News

The properties of your microscope do matter

Published on May 10, 2021
Category Interacting Photons
Tunable cavity with a CsPbBr3 crystal inside. The excitation light is coupled into the cavity through a microscope objective with numerical aperture NAe and light is collected through a different objective with numerical aperture NA.

The coupling of light and matter is relevant to many emerging technologies like lasers, LEDs, sensors, and more. To observe this coupling researchers use optical microscopes, and the signatures of light-matter coupling are then evidenced by measuring the transmission of different colors of light (i.e. the spectrum). Typically, the measured spectrum is assumed to be independent of the microscope’s properties. However, scientists at AMOLF have discovered that the microscope’s properties can profoundly impact those measurements. The results raise awareness about a hitherto ignored source of error in optical experiments, and pave the way for the correct characterization of optical systems. The researchers published this study in the journal ACS Photonics on May 4th.

Two effects that have garnered great interest in nanophotonics research are Fano Resonances and Rabi splittings. These effects are pursued by many research groups worldwide as a means to modify material properties and to enhance the performance of optical technologies. For more than 20 years, it has been believed that the spectral features associated with Fano Resonances and Rabi splittings are unique to strongly coupled systems. Such systems are like two harmonic oscillators strongly coupled by an intermediate spring with light as one oscillator, and matter as the other one. Without strong coupling (i.e. without the intermediate spring), the spectral line shapes characterizing Fano Resonances and Rabi splittings were thought to be impossible to observe. However, the AMOLF researchers prove otherwise. Lacking strong coupling the famous features of Fano Resonances and Rabi splittings can still be observed by simply changing the properties of the microscope objective with which the sample is illuminated.

 

First author Zhoumuyan Geng in the Interacting Photons lab at AMOLF Photo by Ivar Pel

For their experimental study, the authors used the simplest and most widely used optical resonator: a Fabry-Perot cavity.
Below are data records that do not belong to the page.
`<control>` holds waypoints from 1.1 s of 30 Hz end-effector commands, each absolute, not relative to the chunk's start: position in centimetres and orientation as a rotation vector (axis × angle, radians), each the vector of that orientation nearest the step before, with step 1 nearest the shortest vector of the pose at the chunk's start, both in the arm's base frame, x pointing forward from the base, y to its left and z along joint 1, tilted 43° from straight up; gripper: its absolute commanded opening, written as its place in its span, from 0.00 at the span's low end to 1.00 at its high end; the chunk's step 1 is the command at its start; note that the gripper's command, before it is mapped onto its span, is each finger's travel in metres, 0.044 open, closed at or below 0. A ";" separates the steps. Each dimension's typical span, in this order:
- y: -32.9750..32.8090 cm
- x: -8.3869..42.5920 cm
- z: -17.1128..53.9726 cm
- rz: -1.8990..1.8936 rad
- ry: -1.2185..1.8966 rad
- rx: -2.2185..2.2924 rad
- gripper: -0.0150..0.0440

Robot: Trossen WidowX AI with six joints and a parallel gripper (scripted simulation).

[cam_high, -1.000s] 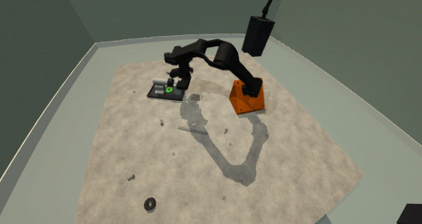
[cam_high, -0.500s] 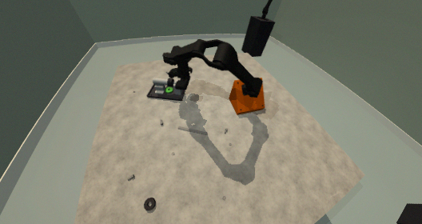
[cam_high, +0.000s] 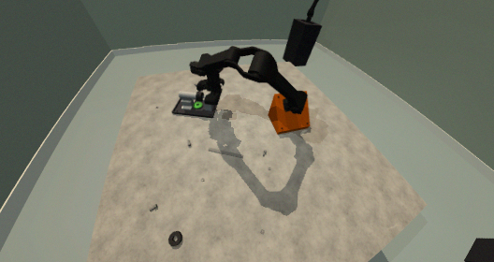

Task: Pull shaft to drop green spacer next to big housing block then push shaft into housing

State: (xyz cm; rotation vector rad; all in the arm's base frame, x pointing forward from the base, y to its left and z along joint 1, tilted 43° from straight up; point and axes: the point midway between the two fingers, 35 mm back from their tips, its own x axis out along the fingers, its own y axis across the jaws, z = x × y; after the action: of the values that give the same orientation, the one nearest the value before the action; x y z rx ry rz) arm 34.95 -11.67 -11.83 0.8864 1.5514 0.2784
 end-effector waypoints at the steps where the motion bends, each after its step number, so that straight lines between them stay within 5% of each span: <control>1: -11.8 35.3 -11.8 0.275 1.541 0.886 0.25; 33: -12.0 35.8 -11.9 0.275 1.541 0.886 0.25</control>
State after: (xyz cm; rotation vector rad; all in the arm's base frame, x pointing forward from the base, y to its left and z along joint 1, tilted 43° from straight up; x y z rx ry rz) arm 35.40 -11.82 -11.93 0.8878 1.5525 0.2789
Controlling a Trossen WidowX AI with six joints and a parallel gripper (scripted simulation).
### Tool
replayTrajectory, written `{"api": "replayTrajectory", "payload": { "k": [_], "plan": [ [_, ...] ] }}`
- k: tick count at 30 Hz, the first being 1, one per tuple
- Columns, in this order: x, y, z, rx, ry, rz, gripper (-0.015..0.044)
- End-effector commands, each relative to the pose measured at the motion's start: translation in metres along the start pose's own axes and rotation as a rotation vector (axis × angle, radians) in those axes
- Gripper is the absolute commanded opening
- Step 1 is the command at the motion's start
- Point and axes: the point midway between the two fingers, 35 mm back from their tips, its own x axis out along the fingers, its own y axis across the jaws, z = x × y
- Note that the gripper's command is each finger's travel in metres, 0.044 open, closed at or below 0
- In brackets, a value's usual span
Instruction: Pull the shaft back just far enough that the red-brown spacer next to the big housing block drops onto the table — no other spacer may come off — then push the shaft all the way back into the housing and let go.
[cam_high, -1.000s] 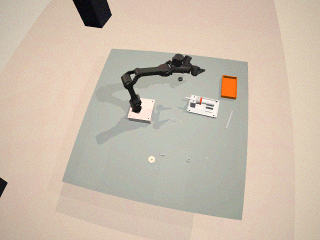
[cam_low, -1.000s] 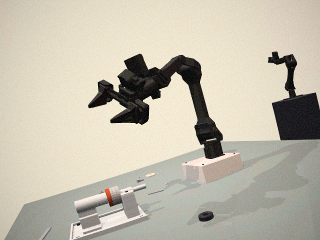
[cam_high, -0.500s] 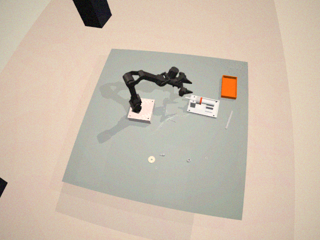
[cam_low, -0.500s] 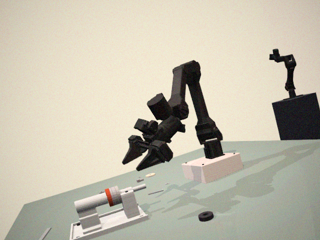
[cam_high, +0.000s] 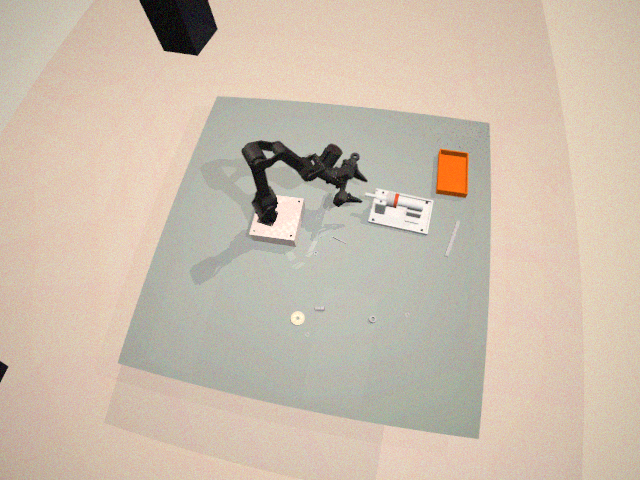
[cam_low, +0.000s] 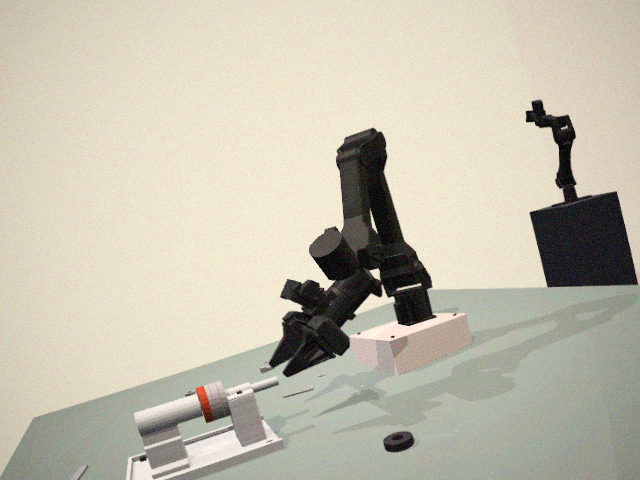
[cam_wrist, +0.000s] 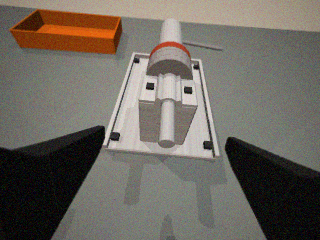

This cavity is made by two mirrors facing each other, and their separation is such that there is a resonance condition for light inside. Therefore, light behaves as an oscillator in the cavity. For the material oscillators, the researchers used a perovskite crystal of contemporary interest, namely Cesium Lead Bromide. Such crystals are actively studied at AMOLF and elsewhere for applications like solar cells and optoelectronics. Once the crystal was inside the cavity, the authors measured transmission and photoluminescence spectra as the cavity length was varied. Remarkably, they found that even a modest numerical aperture (NA=0.4) can artificially generate or obscure Fano resonances and Rabi splittings. The origin of these spectral artifacts, and the guidelines how to avoid them, are presented in the article. The results are relevant to the nanophotonics community at large, since they show how important issues can arise and how they can be mitigated in the characterization of various optical systems.

Reference
Zhoumuyan Geng, Johanna Theenhaus, Biplab K. Patra, Jian-Yao Zheng, Joris Busink, Erik C. Garnett, and Said R. K. Rodriguez, Fano Lineshapes and Rabi Splittings: Can They Be Artificially Generated or Obscured by the Numerical Aperture?, May 4 (2021).